• PROVIDED DATA
--------------------------------

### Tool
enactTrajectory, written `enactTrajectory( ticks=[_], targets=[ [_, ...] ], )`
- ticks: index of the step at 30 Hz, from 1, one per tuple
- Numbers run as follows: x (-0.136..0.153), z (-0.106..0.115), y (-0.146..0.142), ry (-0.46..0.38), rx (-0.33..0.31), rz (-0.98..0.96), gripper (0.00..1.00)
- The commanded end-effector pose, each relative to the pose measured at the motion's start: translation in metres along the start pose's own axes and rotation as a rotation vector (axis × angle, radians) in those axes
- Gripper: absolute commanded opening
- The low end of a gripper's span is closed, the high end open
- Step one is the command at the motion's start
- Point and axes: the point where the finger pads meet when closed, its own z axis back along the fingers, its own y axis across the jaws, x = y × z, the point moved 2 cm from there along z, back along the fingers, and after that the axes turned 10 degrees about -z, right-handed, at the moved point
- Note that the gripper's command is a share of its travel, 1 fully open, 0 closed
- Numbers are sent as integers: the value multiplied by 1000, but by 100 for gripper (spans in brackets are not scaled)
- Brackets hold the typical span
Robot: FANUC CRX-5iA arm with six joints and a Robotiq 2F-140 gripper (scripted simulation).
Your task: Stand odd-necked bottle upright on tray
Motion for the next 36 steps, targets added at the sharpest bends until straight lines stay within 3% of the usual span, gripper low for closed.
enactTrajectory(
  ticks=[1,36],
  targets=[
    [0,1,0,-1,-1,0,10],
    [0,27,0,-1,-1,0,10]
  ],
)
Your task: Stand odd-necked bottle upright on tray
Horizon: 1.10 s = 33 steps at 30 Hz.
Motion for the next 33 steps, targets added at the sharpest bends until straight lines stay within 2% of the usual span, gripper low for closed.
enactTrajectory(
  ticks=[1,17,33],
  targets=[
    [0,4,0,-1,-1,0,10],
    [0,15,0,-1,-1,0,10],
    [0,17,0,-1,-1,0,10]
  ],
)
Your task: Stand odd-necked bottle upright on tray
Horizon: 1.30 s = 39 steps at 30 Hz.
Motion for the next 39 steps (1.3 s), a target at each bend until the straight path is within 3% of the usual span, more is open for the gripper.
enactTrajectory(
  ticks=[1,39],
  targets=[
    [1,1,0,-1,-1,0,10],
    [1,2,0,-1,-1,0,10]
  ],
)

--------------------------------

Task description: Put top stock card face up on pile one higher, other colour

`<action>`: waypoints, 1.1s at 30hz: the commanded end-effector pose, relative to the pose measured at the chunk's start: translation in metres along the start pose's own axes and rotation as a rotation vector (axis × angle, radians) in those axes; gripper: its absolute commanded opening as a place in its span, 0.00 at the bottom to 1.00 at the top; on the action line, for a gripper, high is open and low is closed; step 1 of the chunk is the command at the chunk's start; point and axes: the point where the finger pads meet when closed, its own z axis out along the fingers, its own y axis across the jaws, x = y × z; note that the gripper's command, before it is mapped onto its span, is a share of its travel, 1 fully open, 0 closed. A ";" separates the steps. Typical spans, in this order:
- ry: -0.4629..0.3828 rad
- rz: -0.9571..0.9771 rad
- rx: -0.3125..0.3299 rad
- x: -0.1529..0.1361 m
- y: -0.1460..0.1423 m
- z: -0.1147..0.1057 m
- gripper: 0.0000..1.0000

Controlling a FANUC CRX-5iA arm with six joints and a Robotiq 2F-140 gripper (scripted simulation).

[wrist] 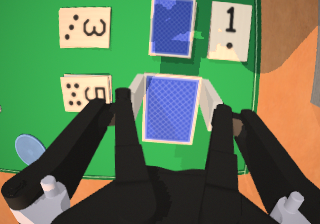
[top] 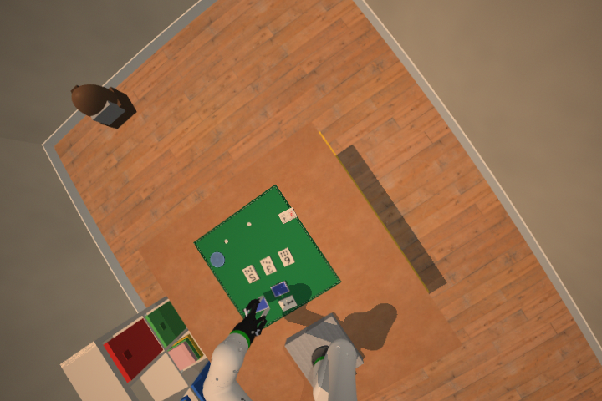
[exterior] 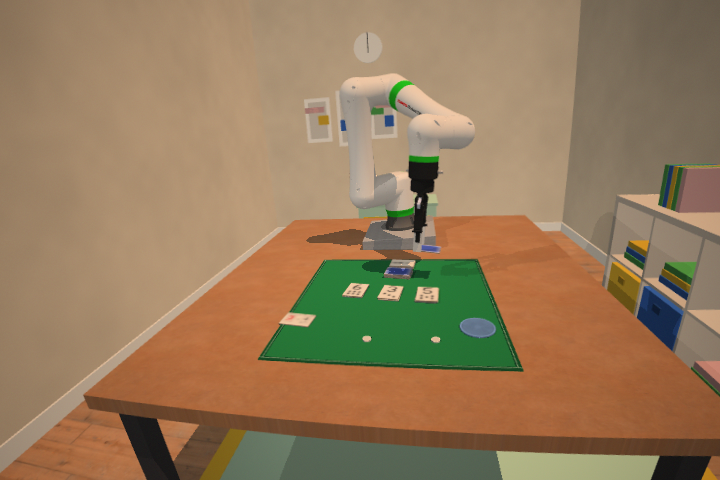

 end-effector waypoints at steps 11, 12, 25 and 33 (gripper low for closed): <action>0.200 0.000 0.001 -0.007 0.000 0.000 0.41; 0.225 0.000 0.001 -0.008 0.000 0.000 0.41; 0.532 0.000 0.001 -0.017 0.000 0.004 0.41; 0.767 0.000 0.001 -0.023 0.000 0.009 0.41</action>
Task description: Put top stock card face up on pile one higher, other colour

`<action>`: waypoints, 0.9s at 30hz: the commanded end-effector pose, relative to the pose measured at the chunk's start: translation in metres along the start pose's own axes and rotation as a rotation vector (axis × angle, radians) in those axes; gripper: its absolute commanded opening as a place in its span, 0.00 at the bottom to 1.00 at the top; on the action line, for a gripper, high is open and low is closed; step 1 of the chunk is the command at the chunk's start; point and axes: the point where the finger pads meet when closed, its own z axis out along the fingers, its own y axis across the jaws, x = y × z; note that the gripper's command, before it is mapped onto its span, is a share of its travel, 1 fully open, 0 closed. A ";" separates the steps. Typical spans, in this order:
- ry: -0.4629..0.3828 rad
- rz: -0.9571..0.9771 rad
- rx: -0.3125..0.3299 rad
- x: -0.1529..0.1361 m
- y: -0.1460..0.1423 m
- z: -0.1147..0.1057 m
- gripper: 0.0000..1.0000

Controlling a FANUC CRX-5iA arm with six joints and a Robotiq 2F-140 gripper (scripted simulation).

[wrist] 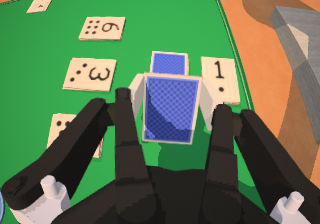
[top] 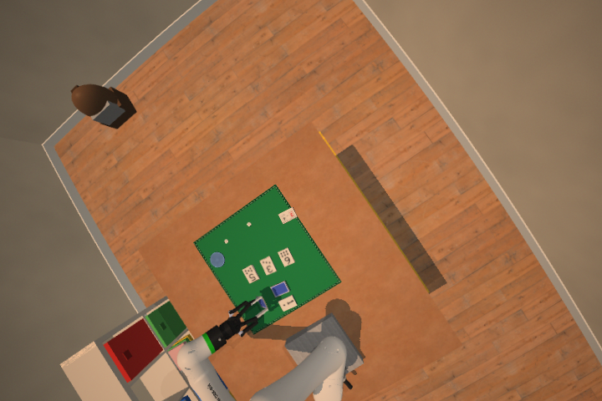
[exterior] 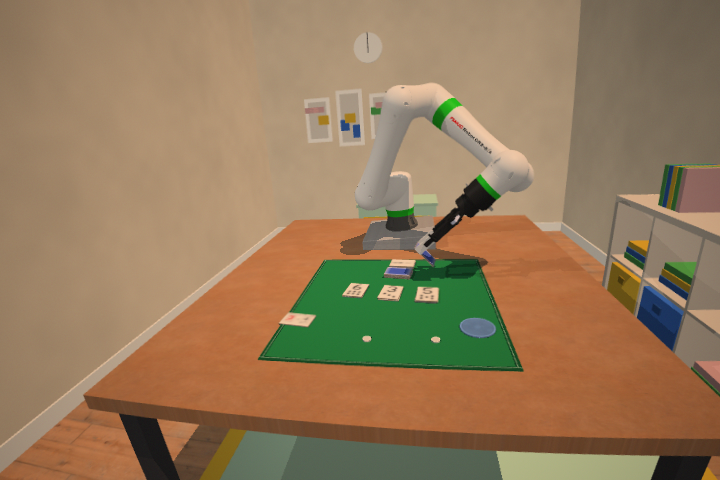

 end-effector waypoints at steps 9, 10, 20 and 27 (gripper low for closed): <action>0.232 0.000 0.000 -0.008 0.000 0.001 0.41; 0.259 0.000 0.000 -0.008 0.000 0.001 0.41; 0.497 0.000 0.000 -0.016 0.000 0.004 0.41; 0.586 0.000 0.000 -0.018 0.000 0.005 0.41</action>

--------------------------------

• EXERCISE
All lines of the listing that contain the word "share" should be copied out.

• REPLY
- Note that the gripper's command is a share of its travel, 1 fully open, 0 closed
`<action>`: waypoints, 1.1s at 30hz: the commanded end-effector pose, relative to the pose measured at the chunk's start: translation in metres along the start pose's own axes and rotation as a rotation vector (axis × angle, radians) in those axes; gripper: its absolute commanded opening as a place in its span, 0.00 at the bottom to 1.00 at the top; on the action line, for a gripper, high is open and low is closed; step 1 of the chunk is the command at the chunk's start; point and axes: the point where the finger pads meet when closed, its own z axis out along the fingers, its own y axis across the jaws, x = y × z; note that the gripper's command, before it is mapped onto its span, is a share of its travel, 1 fully open, 0 closed. A ";" separates the steps. Typical spans, in this order:
`<action>`: waypoints, 0.9s at 30hz: the commanded end-effector pose, relative to the pose measured at the chunk's start: translation in metres along the start pose's own axes and rotation as a rotation vector (axis × angle, radians) in those axes; gripper: its absolute commanded opening as a place in its span, 0.00 at the bottom to 1.00 at the top; on the action line, for a gripper, high is open and low is closed; step 1 of the chunk is the command at the chunk's start; point and axes: the point where the finger pads meet when closed, its own z axis out along the fingers, its own y axis across the jaws, x = y × z; note that the gripper's command, before it is mapped onto its span, is a share of its travel, 1 fully open, 0 closed. A ";" separates the steps. Typical spans, in this order:

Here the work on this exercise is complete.